■ **TASK REQUIREMENTS**: All that is wanted is the exact text of the lines below from the one with "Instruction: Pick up" through the one with "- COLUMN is", inclusive, minus any pictures.

----- DATA LISTING

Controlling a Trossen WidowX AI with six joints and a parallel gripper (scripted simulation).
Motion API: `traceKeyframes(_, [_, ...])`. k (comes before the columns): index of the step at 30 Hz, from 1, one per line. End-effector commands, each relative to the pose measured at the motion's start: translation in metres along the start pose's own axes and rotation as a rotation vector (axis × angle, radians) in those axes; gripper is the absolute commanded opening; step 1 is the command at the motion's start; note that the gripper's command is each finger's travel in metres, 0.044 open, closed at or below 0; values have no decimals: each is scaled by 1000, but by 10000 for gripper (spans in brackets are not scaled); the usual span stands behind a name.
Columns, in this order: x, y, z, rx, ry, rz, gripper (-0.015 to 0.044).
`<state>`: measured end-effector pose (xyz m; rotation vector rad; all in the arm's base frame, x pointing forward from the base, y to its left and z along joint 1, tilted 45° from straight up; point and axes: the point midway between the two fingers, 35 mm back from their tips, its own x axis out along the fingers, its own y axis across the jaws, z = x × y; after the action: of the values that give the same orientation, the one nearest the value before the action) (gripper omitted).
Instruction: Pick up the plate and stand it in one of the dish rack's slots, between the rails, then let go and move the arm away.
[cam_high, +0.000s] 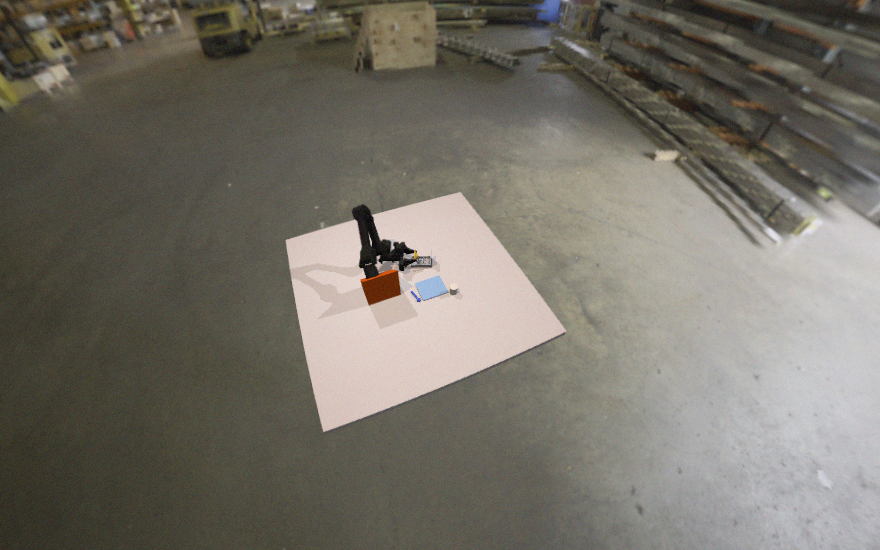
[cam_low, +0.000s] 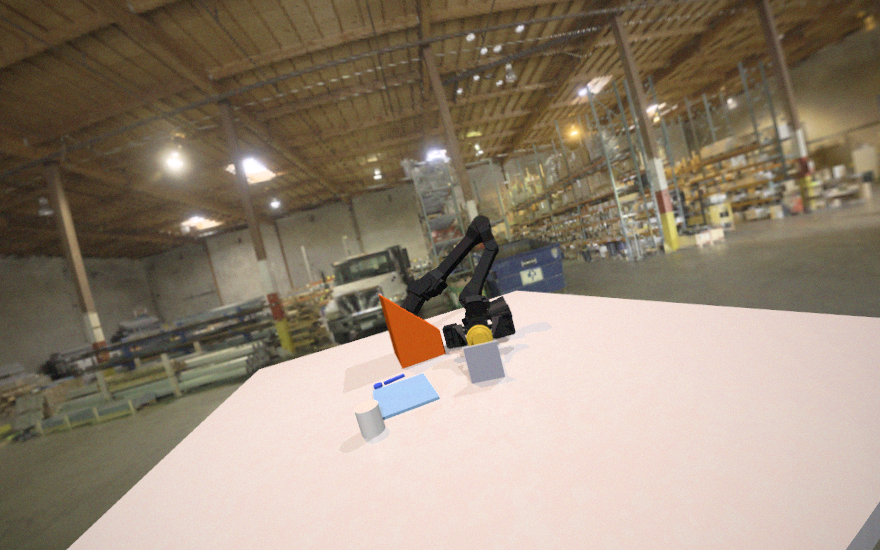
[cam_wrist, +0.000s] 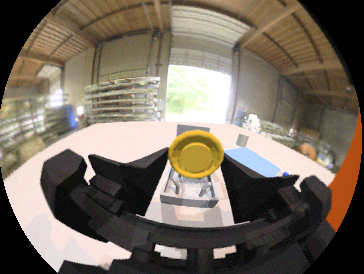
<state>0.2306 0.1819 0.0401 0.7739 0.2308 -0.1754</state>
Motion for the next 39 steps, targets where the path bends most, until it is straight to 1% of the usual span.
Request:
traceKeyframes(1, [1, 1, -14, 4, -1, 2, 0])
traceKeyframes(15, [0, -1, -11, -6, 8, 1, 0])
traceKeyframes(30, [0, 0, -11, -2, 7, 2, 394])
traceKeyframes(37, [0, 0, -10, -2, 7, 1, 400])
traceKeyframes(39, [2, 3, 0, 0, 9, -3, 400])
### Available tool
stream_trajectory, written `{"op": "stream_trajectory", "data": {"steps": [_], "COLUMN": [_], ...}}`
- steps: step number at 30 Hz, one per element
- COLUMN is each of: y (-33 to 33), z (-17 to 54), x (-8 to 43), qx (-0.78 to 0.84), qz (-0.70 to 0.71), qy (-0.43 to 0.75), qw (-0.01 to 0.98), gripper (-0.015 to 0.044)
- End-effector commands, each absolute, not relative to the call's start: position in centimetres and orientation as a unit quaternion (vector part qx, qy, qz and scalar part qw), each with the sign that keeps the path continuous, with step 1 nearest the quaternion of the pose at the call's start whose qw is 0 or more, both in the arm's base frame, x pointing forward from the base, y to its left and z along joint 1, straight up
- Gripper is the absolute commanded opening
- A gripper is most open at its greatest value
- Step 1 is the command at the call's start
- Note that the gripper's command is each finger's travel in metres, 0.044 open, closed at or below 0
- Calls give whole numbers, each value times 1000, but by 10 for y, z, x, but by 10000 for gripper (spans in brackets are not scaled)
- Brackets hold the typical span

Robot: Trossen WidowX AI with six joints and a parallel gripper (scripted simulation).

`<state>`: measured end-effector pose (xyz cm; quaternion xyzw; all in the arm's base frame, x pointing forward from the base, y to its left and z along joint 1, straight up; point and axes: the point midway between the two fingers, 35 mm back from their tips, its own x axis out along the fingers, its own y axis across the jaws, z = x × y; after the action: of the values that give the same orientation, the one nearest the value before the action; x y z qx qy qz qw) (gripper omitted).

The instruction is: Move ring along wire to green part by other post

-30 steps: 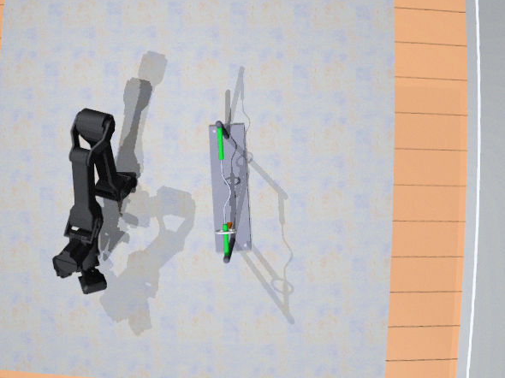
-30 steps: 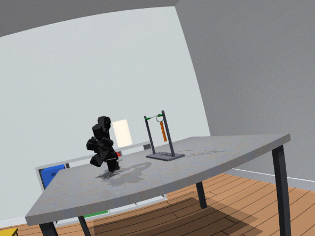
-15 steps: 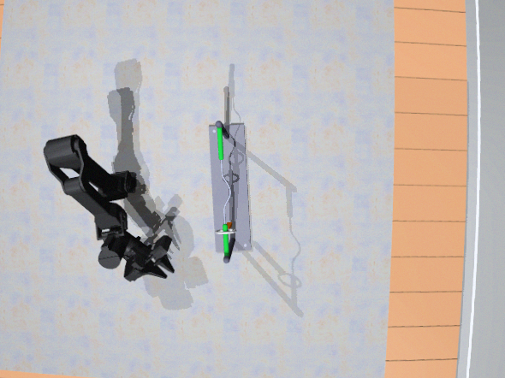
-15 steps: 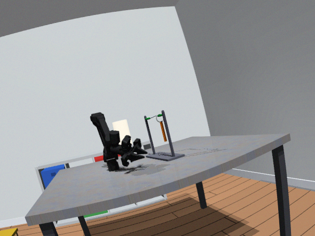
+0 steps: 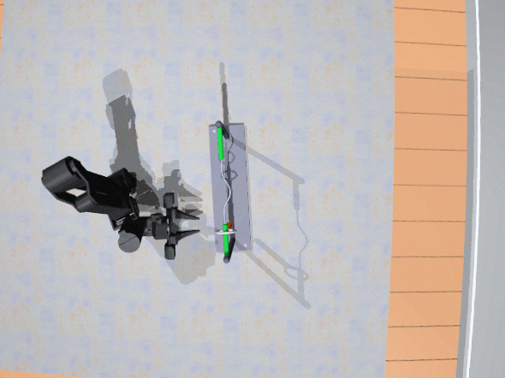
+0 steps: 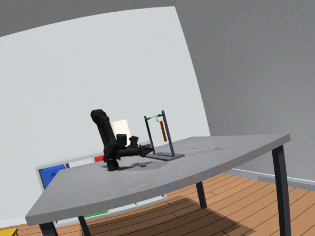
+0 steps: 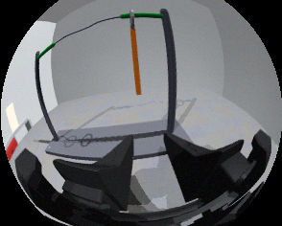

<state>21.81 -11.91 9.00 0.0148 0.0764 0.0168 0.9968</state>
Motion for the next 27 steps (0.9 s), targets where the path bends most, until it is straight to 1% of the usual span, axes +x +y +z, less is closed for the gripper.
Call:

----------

■ **RESPONSE BELOW**:
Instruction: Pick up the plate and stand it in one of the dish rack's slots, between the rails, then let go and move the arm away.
[cam_high, +0.000s] 
[cam_low, +0.000s] 
[cam_wrist, +0.000s] 
<state>0.2306 0.1819 0.0401 0.7739 0.2308 -0.1754</state>
Motion for the next 39 steps, targets where the path bends most, until it is straight to 1% of the usual span.
Request:
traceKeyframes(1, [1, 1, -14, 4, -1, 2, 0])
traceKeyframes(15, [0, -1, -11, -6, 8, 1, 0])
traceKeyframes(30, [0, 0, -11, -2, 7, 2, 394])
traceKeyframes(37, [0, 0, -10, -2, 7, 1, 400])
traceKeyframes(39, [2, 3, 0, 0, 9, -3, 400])
### Available tool
stream_trajectory, written `{"op": "stream_trajectory", "data": {"steps": [_], "COLUMN": [_], ...}}`
- steps: step number at 30 Hz, one per element
- COLUMN is each of: y (-33 to 33), z (-17 to 54), x (-8 to 43), qx (-0.78 to 0.84), qz (-0.70 to 0.71), qy (-0.43 to 0.75), qw (-0.01 to 0.98), gripper (-0.015 to 0.044)

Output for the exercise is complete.